Selain bersinergi dengan KPK, Kementerian BUMN juga mengoptimalkan peran komisaris dalam memperkuat GCG sekaligus memperbaiki kinerja keuangan BUMN. Menteri BUMN Erick Thohir mengundang mantan Wakil Ketua KPK Candra Hamzah. Pertemuan tersebut membahas pencegahan dan  penanganan korupsi di BUMN.  Pertemuan  tersebut berlanjut dengan dipilihnya Candra sebagai Komisaris  Utama Bank Tabungan Negara (BTN), (11/2019). Ketika itu BTN tengah mengalami masalah hukum. “Kalau Pak Chandra background-nya hukum.
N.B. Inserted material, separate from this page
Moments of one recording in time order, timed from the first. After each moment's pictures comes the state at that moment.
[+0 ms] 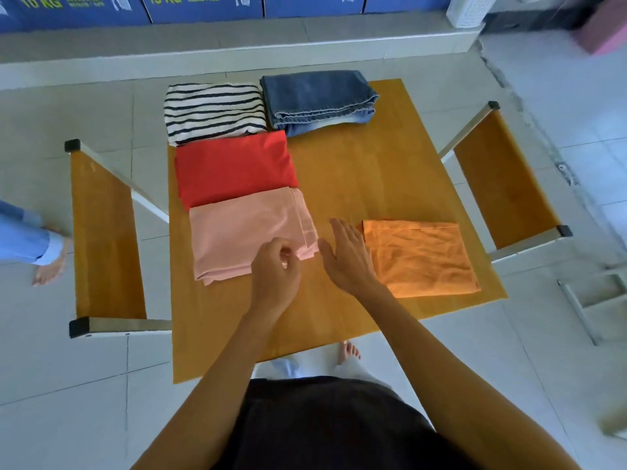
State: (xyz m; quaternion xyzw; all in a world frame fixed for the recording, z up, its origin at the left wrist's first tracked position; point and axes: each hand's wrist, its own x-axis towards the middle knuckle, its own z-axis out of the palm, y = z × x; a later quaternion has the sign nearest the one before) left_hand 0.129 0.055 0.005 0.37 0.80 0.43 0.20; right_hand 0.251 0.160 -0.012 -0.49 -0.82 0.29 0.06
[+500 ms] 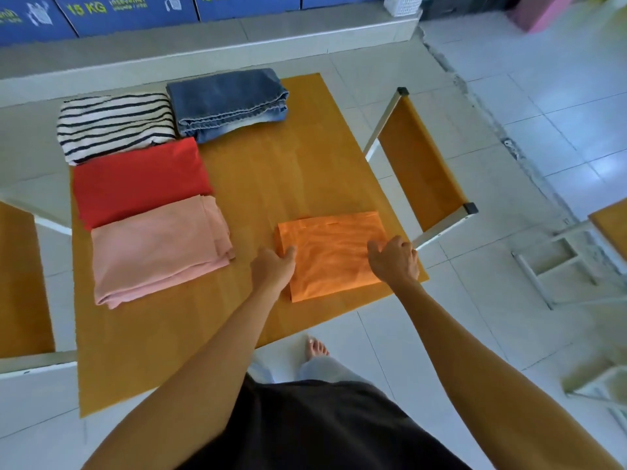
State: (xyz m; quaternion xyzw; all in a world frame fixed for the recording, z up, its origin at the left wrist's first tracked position) left_hand 0.262 0.165 -0.012 0.23 0.86 0.24 0.38; right_hand 0.463 0.258 -0.007 -0.76 -0.60 0.25 -0.03
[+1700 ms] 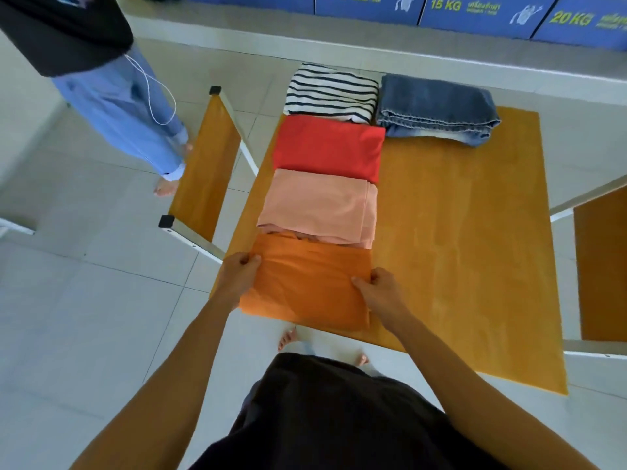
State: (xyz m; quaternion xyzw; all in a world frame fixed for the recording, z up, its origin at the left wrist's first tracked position) left_hand 0.102 -0.063 -0.013 -0.03 0.87 0.39 0.30; right_hand 0.283 0.141 -0.028 -0.50 -0.67 0.55 -0.06
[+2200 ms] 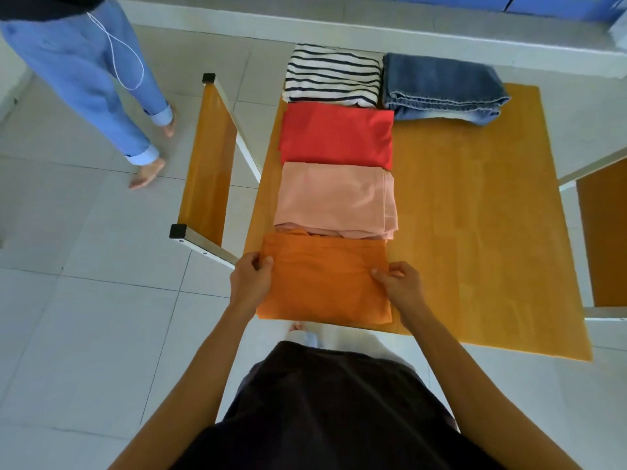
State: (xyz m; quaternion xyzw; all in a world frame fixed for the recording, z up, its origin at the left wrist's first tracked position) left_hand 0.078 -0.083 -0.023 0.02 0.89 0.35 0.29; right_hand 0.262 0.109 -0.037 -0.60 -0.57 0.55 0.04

Kita tahu di BTN sekarang ada isu yang kurang baik, tentu harus dilihat secara hukum,”  jelas  Erick ketika itu.

Menurutnya, permasalahan di BTN harus diselesaikan karena perusahaan ini menjadi ujung tombak pembiayaan perumahan rakyat nasional.  Dengan penunjukan Candra yang berlatar belakang hukum dan punya pengalaman sebagai mantan Wakil Ketua KPK, tersirat kuatnya keinginan Menteri BUMN menjaga aset BUMN, termasuk  BTN. Erick tidak ingin BTN kalah dalam persoalan hukum. 

Selain itu, Erick juga menunjuk Basuki Tjahaja Purnama alias Ahok untuk menjadi Komisaris Utama PT Pertamina (25/11/2019). Tugas utama Ahok, salah satunya adalah mengurangi impor minyak dan gas (migas). Sosok Ahok merupakan pendobrak yang diperlukan Erick untuk memenuhi target pembangunan kilang minyak. Ini merupakan tugas berat sehingga membutuhkan teamwork yang bagus, bukan hanya direktur utama saja. “Ini bagian terpenting Pertamina, bagaimana mengurangi impor migas harus tercapai, ya bukan berarti antiimpor, tapi mengurangi,” kata Erick.

Pengangkatan Basuki sebagai Komut Pertamina ditanggapi mantan Menteri BUMN periode 211-2014, Dahlan Iskan. Menurut Dahlan, dalam disway.id,  Ahok mampu menjadi Komisaris Utama Pertamina karena pekerjaannya hanya mengawasi. Pekerjaan Komut tidak seberat dirut. Pekerjaan komut adalah mengawasi direksi, bukan menjalankan. Yang menjalankan perusahaan adalah direksi. Tetapi ia tidak yakin apakah Ahok menjalankan tugasnya dengan tenang tanpa kehebohan.

Dahlan menambahkan, hubungan komisaris dan direksi harus harmonis agar  perusahaan cepat mengambil putusan. Bila sumber ketidakharmonisan itu ada pada direksi, komisaris berhak memberhentikan direksi. Tapi kalau sumbernya komisaris lebih sulit sebab tidak ada wewenang direksi untuk memberhentikan komisaris. “Perusahaan bukan arena politik. Yang popularitas bisa dilewatkan pertengkaran. Di perusahaan tidak boleh tidak harmonis,” tukas Dahlan.

Meski komisaris sebagai pengawas oeprasional direksi merupakan bagian penting dalam memperkuat  governance BUMN, namun harus didukung dari sisi lain. Jika hanya mengandalkan kontrol internal saja tidak selalu cukup untuk menahan tingkat penipuan yang tinggi. Penguatan layanan whistleblowing system  (WBS) menjadi salah satu jalan keluar. Pada beberapa tempat perangkat WBS yang kuat  mampu mencegah penipuan dan fraud. Layanan WBS merupakan dinilai efektif medeteksi secara  dini terkait penipuan, penggelapan, pelecehan, pencurian, korupsi, kolusi, dan nepotisme.